- **REQUIRED WORK**
Reproduce every record exactly as given.
Segment Start: TASK MATERIAL
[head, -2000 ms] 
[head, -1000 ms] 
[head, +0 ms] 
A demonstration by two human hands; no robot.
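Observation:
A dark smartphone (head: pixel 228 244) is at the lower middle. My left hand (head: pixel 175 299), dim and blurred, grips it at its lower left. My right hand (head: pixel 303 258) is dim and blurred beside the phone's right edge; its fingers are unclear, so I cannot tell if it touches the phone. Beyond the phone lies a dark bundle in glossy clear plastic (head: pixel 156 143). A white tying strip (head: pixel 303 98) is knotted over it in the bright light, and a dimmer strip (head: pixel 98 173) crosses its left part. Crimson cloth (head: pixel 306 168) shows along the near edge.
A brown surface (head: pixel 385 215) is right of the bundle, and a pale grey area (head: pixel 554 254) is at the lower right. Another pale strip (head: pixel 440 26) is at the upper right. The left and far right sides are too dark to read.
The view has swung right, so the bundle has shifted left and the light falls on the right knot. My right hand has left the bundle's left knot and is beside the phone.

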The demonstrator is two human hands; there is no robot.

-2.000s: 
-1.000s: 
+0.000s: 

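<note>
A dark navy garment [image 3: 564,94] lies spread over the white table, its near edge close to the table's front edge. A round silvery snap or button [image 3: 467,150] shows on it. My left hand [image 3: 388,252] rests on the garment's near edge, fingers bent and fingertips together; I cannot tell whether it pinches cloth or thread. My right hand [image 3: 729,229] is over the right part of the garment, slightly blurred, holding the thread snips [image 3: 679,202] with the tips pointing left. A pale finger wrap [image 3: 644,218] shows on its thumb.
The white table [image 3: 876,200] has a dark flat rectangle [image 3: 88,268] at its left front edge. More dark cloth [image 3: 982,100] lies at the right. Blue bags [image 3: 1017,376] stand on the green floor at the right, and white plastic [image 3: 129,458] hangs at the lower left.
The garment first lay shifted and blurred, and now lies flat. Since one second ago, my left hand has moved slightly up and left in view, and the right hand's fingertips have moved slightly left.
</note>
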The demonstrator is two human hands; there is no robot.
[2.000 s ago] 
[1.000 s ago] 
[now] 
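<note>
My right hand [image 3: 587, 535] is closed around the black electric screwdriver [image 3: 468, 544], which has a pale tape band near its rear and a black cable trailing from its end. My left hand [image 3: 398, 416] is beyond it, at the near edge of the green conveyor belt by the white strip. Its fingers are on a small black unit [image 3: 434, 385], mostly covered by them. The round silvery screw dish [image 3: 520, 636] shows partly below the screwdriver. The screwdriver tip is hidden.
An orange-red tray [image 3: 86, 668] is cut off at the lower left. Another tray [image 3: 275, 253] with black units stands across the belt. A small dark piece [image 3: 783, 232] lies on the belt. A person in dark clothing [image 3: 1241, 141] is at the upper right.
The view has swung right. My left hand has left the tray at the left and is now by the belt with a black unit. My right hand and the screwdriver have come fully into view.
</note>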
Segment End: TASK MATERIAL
- **RESULT OF THIS EXERCISE**
[head, -2000 ms] 
[head, -1000 ms] 
[head, +0 ms] 
A demonstration by two human hands; no robot.
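Observation:
A dark smartphone (head: pixel 228 244) is at the lower middle. My left hand (head: pixel 175 299), dim and blurred, grips it at its lower left. My right hand (head: pixel 303 258) is dim and blurred beside the phone's right edge; its fingers are unclear, so I cannot tell if it touches the phone. Beyond the phone lies a dark bundle in glossy clear plastic (head: pixel 156 143). A white tying strip (head: pixel 303 98) is knotted over it in the bright light, and a dimmer strip (head: pixel 98 173) crosses its left part. Crimson cloth (head: pixel 306 168) shows along the near edge.
A brown surface (head: pixel 385 215) is right of the bundle, and a pale grey area (head: pixel 554 254) is at the lower right. Another pale strip (head: pixel 440 26) is at the upper right. The left and far right sides are too dark to read.
The view has swung right, so the bundle has shifted left and the light falls on the right knot. My right hand has left the bundle's left knot and is beside the phone.
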
The demonstrator is two human hands; there is no robot.

-2.000s: 
-1.000s: 
+0.000s: 

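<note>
A dark navy garment [image 3: 564,94] lies spread over the white table, its near edge close to the table's front edge. A round silvery snap or button [image 3: 467,150] shows on it. My left hand [image 3: 388,252] rests on the garment's near edge, fingers bent and fingertips together; I cannot tell whether it pinches cloth or thread. My right hand [image 3: 729,229] is over the right part of the garment, slightly blurred, holding the thread snips [image 3: 679,202] with the tips pointing left. A pale finger wrap [image 3: 644,218] shows on its thumb.
The white table [image 3: 876,200] has a dark flat rectangle [image 3: 88,268] at its left front edge. More dark cloth [image 3: 982,100] lies at the right. Blue bags [image 3: 1017,376] stand on the green floor at the right, and white plastic [image 3: 129,458] hangs at the lower left.
The garment first lay shifted and blurred, and now lies flat. Since one second ago, my left hand has moved slightly up and left in view, and the right hand's fingertips have moved slightly left.
</note>
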The demonstrator is two human hands; there is no robot.
[2.000 s ago] 
[1.000 s ago] 
[now] 
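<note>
My right hand [image 3: 587, 535] is closed around the black electric screwdriver [image 3: 468, 544], which has a pale tape band near its rear and a black cable trailing from its end. My left hand [image 3: 398, 416] is beyond it, at the near edge of the green conveyor belt by the white strip. Its fingers are on a small black unit [image 3: 434, 385], mostly covered by them. The round silvery screw dish [image 3: 520, 636] shows partly below the screwdriver. The screwdriver tip is hidden.
An orange-red tray [image 3: 86, 668] is cut off at the lower left. Another tray [image 3: 275, 253] with black units stands across the belt. A small dark piece [image 3: 783, 232] lies on the belt. A person in dark clothing [image 3: 1241, 141] is at the upper right.
The view has swung right. My left hand has left the tray at the left and is now by the belt with a black unit. My right hand and the screwdriver have come fully into view.
</note>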

Nothing more remains in this exercise.